Pianist Vivienne Spy joined the string players in Franck’s great Piano Quintet in F Minor. Michael Fink’s program note mentions that with this work Franck “shocked his audience by introducing a chamber work containing emotion so intense that it was interpeted to be erotic,” and composer Camille Saint-Saens, playing the piano part at the work’s premiere, walked off the stage in disgust when Franck appreciatively tried to present him with the score. I’m not sure “erotic” is quite the right word to describe the first movement, which mounts to a pounding, grunting, ejaculatory climax, maybe the sexiest music since the hoochie-koochie dance from the opera “Samson et Dalila” by that fellow -- what was his name? -- oh right, Saint-Saens. Then calm is restored with, perhaps, the lighting of a cigarette.

There was some divergence in temperament in the Camerata performance -- Ms. Spy and Ms. Storer struck me as a bit more objective in the first movement, the others more overtly intense. As in the Ravel quartet, the whole  performance was very well planned. The slow middle movement floated dreamily. The finale was full of energy.

The concert opened with Debussy’s Cello Sonata in a performance that was distinguished on every count, but most remarkable for Mr. Freudigman’s jazzy, prickly rhythms in the pizzicato passages of the second movement. The acoustics of the Boerne church’s sanctuary pleasingly enhanced his instrument’s upper harmonics. His tone has always been gorgeous, but it sounded livelier than ever on this occasion. Ms. Spy and the cellist both seemed fully at home in Debussy’s distinctive pulse.

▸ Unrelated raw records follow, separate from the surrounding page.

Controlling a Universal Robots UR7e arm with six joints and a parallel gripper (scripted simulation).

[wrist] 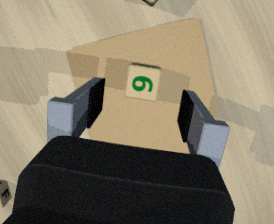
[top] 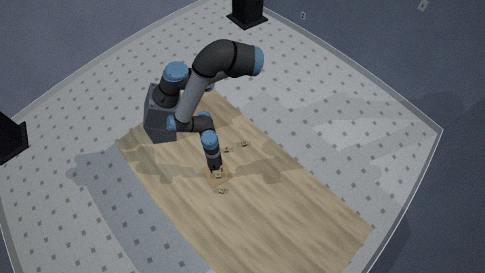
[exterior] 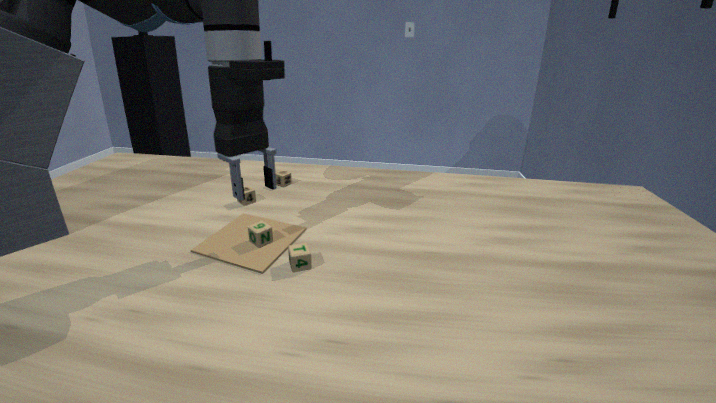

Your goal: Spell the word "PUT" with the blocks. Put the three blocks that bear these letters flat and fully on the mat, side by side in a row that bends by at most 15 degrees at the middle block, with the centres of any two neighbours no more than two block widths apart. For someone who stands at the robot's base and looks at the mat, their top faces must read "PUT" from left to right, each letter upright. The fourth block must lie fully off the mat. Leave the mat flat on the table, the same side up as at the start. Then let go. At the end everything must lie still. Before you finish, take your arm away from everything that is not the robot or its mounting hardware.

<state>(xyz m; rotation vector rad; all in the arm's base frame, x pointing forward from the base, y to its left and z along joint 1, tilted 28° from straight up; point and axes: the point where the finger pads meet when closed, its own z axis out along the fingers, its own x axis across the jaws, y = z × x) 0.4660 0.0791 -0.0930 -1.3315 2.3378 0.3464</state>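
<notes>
Now: hand 9 cm above the O block. Round my hand: tan mat 11 cm below, 2 cm behind, 1 cm to the left; P block 14 cm to the left, 11 cm behind, 10 cm below; T block 10 cm below, 9 cm ahead, 3 cm to the right.
</notes>
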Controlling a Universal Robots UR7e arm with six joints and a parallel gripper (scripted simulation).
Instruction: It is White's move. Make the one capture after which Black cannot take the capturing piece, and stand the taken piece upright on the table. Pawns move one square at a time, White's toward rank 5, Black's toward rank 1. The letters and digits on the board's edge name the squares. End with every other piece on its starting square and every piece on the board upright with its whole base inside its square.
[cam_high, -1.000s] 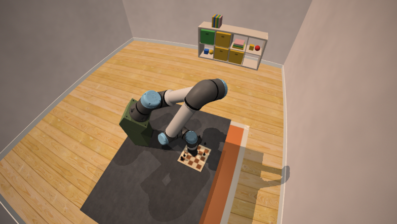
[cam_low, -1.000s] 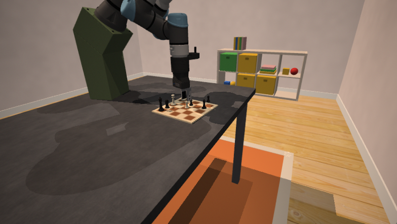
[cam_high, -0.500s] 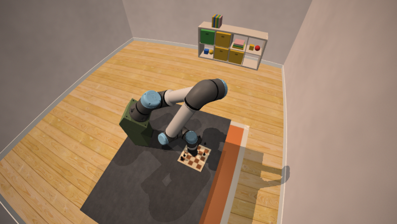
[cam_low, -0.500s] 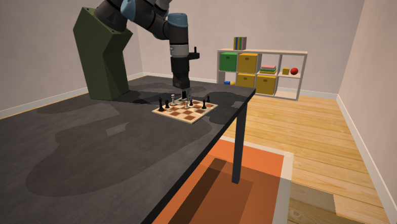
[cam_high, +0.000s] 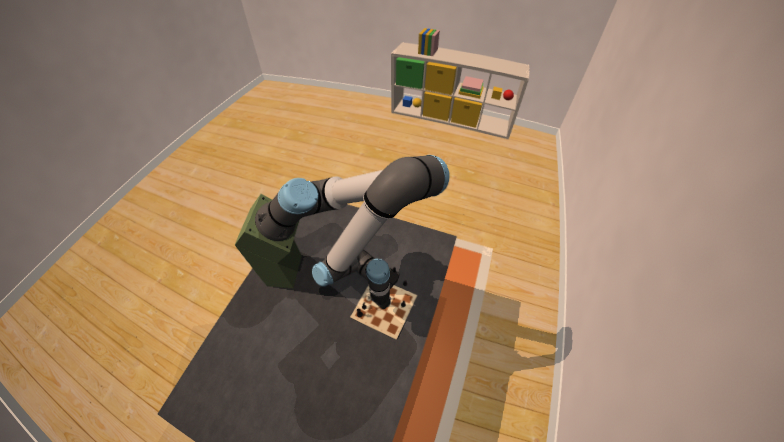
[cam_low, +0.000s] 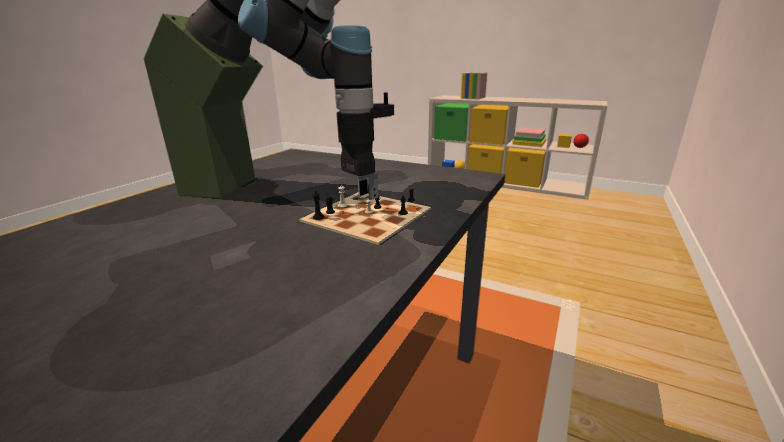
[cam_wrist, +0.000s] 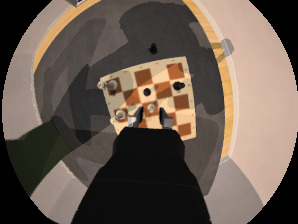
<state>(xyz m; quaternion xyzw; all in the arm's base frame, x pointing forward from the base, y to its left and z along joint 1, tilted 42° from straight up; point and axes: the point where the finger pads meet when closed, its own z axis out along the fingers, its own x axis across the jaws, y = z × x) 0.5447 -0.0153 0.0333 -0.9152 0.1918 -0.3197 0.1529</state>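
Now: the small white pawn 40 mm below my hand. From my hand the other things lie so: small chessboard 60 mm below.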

By tradition,  San Antonio’s classical music season is not allowed to begin until the Olmos Ensemble fires the starter’s pistol, usually soon after Labor Day. This year, the chamber group jumped the gun, as it were, by firing it on August 19 with music by Mozart, Kodaly and Rebecca Clark. Then the second shot rang out on Sept. 17, with a very mixed bag of works from the past 80 years or so. Both concerts were presented in First Unitarian Universalist church.

Clarinetist Ilya Shterenberg was first among equals in both outings, in four very diverse vehicles. On August 19, he was the elegant soloist in Mozart’s Quartet in B-flat for clarinet and winds, with its sublime slow movement and its brilliant finale; and he paired with violist Lauren Magnus in Clark’s Prelude, Allegro and Pastorale, an intriguing piece in which the two instruments often play near each other in pitch, like two somewhat different personalities joined at the hip.

On Sept. 17, Mr. Shterenberg stayed on the light side with Jean Francaix’s Theme and Variations for Clarinet and Piano (Daniel Anastasio), which includes a sort of goofball rag and concludes with a jazzy, stride-influenced frenzy; and Lev Atmovyan’s arrangements of four charming waltzes by Dmitri Shostakovich, for flute/piccolo (the excellent Martha Long), clarinet and piano.

The other works on the Sept. 17 program were well played but not, to my ear, equipped with staying power. Lowell Liebermann’s Sonata for Flute and Piano was in a very conservative modern style, notable mainly for some arresting harmonic shifts in the opening slow movement.  Neither Edmund Rubbra’s Sonata for Oboe (Mark Ackerman) and Piano nor Edward Niedermaier’s Sonata for English Horn (Jennifer Berg) and Piano seemed headed any place in particular, though they filled the time nicely enough, and Niedermaier led some moderately interesting excursions through the near and distant suburbs of tonality.